### YOUR OBJECTIVE:
Please reproduce the entries below exactly, starting at the first line and ending with the line that holds "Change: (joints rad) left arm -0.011".

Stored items
* * * * *

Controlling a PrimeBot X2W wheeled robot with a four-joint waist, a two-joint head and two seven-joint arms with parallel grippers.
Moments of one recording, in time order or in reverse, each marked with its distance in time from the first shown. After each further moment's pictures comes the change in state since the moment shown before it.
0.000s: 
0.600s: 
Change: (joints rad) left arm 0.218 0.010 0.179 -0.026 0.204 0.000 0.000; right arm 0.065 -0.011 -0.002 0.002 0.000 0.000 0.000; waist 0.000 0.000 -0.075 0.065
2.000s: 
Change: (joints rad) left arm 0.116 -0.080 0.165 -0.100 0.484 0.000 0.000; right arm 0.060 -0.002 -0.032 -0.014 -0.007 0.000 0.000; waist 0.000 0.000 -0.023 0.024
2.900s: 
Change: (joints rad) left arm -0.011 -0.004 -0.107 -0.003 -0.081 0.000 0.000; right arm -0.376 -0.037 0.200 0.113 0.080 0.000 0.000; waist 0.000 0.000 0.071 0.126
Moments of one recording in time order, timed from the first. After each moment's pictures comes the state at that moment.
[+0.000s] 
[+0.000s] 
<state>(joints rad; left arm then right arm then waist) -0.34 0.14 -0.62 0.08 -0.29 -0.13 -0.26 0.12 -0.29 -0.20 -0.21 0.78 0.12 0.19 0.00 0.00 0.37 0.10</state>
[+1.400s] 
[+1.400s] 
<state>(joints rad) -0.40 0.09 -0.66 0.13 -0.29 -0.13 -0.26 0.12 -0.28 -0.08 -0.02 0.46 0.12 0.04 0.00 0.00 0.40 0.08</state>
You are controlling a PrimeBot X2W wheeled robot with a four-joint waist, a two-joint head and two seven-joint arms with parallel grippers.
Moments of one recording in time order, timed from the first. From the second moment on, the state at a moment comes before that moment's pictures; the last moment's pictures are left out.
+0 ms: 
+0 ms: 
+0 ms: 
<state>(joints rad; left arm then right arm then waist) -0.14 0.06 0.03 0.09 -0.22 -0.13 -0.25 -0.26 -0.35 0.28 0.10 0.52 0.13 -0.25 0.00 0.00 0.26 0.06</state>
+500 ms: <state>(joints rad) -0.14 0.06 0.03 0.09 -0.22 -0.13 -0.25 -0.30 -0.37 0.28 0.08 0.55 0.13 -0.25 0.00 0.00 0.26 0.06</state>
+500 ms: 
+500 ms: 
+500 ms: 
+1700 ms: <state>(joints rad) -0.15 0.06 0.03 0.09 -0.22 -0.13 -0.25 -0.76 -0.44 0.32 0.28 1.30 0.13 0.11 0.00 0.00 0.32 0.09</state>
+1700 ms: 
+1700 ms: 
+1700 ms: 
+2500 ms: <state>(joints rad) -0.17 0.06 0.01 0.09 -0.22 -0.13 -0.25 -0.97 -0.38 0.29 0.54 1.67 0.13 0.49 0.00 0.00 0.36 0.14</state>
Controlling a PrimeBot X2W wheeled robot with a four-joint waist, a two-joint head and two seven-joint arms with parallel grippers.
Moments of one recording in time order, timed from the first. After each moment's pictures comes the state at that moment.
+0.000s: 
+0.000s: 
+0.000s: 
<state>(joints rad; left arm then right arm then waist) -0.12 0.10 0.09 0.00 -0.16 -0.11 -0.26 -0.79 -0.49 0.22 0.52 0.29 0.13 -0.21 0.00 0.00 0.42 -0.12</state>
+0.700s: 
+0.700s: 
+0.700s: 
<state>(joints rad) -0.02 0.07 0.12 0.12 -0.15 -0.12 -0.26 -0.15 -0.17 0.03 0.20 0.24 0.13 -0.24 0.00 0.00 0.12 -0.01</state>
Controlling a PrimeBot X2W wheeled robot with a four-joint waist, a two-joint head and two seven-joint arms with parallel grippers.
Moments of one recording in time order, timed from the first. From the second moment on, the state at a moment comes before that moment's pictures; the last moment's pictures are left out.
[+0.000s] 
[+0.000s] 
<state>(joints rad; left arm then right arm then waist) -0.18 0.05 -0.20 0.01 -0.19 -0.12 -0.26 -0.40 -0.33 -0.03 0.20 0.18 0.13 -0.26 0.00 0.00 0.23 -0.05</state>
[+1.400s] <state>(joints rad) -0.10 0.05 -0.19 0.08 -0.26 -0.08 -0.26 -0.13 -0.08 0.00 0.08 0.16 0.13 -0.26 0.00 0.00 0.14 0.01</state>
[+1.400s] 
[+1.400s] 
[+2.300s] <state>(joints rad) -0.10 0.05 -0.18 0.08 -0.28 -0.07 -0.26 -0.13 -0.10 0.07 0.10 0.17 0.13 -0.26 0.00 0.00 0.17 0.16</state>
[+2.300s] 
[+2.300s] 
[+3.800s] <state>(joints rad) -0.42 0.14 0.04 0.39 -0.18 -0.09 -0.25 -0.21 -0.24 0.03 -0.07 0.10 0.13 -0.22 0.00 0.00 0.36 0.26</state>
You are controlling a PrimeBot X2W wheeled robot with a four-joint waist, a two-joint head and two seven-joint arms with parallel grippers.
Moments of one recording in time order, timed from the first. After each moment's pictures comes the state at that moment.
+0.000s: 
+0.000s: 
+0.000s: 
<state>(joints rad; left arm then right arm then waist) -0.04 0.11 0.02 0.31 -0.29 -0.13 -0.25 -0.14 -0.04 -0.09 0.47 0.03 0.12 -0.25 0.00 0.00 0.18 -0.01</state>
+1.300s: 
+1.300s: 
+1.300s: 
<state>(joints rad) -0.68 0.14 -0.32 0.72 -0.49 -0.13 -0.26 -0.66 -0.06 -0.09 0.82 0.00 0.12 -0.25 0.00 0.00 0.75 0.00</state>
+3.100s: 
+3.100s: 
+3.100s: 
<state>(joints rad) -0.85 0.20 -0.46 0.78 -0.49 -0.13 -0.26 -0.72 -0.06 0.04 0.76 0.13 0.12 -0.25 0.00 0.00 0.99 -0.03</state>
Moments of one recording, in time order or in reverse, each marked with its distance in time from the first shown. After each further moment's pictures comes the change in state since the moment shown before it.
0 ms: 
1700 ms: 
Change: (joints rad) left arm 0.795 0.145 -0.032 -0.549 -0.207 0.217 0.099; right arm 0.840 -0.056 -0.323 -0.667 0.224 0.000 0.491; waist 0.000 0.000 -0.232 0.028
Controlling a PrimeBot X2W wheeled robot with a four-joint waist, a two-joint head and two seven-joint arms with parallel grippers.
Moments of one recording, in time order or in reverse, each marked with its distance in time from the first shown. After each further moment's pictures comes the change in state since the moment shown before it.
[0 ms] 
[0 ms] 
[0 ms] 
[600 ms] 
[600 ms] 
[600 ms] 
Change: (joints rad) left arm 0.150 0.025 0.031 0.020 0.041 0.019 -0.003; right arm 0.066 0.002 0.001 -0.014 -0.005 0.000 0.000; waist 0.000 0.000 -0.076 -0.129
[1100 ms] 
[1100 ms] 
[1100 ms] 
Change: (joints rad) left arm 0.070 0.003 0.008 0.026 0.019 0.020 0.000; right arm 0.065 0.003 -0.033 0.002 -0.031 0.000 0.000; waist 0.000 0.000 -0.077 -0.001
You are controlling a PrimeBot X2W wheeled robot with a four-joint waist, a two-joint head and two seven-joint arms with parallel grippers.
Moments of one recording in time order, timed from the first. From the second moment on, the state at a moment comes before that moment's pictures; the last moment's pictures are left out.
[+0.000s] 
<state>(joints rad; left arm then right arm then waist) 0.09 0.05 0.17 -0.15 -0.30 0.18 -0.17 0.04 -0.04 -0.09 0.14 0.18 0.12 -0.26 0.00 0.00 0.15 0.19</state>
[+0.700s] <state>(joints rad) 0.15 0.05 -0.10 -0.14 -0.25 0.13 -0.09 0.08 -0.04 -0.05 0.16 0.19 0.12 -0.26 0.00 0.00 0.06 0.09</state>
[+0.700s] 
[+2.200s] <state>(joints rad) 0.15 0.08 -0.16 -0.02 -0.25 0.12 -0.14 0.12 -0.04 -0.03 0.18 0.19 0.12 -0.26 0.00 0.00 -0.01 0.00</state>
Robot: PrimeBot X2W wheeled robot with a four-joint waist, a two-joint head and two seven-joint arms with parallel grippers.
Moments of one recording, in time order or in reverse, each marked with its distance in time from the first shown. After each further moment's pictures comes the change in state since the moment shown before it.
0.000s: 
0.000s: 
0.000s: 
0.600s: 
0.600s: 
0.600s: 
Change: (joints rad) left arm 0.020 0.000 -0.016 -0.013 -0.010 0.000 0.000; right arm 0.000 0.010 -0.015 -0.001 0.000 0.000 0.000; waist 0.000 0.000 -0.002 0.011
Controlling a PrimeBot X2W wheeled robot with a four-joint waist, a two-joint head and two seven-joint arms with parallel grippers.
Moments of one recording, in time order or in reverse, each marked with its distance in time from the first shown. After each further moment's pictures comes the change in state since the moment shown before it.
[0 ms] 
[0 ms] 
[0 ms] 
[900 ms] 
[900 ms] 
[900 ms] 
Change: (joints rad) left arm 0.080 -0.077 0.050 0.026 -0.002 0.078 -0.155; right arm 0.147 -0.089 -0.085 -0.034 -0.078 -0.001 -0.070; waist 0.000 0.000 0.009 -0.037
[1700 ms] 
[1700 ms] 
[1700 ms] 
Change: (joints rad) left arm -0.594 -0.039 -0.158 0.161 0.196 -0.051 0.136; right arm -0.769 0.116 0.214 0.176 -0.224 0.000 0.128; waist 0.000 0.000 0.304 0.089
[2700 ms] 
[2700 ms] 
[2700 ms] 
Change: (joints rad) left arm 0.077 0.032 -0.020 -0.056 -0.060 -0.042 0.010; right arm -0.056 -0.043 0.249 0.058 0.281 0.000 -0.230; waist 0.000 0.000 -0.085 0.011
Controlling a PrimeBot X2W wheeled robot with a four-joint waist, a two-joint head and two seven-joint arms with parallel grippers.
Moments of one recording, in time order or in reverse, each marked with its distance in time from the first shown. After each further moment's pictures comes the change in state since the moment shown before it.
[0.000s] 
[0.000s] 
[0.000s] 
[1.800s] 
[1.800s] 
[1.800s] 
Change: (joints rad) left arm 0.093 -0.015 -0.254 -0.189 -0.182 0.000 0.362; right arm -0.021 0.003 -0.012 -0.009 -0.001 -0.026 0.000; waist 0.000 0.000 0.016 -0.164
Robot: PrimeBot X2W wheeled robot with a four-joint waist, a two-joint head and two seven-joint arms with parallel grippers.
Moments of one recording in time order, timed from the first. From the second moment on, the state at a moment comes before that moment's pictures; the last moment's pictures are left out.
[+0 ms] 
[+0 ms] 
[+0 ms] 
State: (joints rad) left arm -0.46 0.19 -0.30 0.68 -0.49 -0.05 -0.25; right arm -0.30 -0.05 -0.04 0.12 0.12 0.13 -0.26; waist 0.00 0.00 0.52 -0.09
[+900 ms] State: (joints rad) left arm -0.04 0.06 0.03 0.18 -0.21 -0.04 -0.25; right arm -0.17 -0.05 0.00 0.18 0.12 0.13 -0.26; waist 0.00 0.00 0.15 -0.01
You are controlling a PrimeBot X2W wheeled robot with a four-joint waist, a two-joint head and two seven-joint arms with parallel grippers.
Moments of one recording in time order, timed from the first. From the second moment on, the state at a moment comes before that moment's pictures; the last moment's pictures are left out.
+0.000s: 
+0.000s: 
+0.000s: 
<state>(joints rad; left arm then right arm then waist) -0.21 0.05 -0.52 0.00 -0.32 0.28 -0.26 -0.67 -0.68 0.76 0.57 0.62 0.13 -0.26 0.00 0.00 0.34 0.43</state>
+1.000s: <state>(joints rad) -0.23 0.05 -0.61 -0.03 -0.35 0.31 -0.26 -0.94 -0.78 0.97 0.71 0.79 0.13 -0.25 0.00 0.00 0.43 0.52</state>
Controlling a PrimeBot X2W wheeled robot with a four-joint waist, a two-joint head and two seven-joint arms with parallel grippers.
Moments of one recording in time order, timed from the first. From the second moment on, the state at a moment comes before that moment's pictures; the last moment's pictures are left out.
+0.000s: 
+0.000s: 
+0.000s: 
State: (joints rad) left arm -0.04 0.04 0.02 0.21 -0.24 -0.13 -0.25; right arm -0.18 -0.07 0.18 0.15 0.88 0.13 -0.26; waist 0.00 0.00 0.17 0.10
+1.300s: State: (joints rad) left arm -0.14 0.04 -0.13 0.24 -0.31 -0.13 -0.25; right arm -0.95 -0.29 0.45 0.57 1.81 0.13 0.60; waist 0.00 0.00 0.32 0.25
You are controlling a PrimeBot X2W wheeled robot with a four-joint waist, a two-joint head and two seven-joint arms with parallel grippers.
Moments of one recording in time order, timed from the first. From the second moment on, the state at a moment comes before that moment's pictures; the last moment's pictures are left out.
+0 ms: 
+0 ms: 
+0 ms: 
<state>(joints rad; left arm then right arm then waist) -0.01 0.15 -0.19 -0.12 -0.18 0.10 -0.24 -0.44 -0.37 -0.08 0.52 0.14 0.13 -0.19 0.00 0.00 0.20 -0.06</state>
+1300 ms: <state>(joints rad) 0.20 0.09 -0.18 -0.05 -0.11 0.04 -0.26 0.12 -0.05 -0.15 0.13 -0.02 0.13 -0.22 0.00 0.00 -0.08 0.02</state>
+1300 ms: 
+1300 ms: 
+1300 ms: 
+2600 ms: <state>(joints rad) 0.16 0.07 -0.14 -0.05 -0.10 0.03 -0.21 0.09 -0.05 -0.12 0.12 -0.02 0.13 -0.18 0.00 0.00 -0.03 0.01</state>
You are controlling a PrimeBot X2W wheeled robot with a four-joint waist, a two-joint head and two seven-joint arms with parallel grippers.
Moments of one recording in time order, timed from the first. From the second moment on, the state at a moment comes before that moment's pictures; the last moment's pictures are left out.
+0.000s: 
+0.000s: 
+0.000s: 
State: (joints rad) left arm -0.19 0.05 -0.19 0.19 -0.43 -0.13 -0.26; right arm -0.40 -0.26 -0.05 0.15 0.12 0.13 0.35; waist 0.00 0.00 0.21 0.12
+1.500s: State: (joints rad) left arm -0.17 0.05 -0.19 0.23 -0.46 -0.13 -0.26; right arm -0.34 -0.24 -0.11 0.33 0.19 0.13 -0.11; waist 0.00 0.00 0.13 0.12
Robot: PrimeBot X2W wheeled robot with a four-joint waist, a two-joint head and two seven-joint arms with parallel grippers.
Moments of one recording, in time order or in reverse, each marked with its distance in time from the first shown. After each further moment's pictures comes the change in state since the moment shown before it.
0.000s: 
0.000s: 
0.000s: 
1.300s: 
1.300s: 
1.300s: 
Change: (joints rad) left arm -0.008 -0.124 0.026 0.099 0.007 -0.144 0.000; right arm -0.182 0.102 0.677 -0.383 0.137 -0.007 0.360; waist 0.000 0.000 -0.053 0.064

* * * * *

### ANSWER FOR THIS EXERCISE:
Controlling a PrimeBot X2W wheeled robot with a four-joint waist, a two-joint head and two seven-joint arms with parallel grippers.
Moments of one recording, in time order or in reverse, each marked with its distance in time from the first shown. After each further moment's pictures comes the change in state since the moment shown before it.
0.000s: 
0.600s: 
Change: (joints rad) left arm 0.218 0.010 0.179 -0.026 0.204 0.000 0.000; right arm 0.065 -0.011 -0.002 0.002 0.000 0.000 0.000; waist 0.000 0.000 -0.075 0.065
2.000s: 
Change: (joints rad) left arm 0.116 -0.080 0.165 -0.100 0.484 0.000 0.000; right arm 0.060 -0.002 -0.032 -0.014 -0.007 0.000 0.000; waist 0.000 0.000 -0.023 0.024
2.900s: 
Change: (joints rad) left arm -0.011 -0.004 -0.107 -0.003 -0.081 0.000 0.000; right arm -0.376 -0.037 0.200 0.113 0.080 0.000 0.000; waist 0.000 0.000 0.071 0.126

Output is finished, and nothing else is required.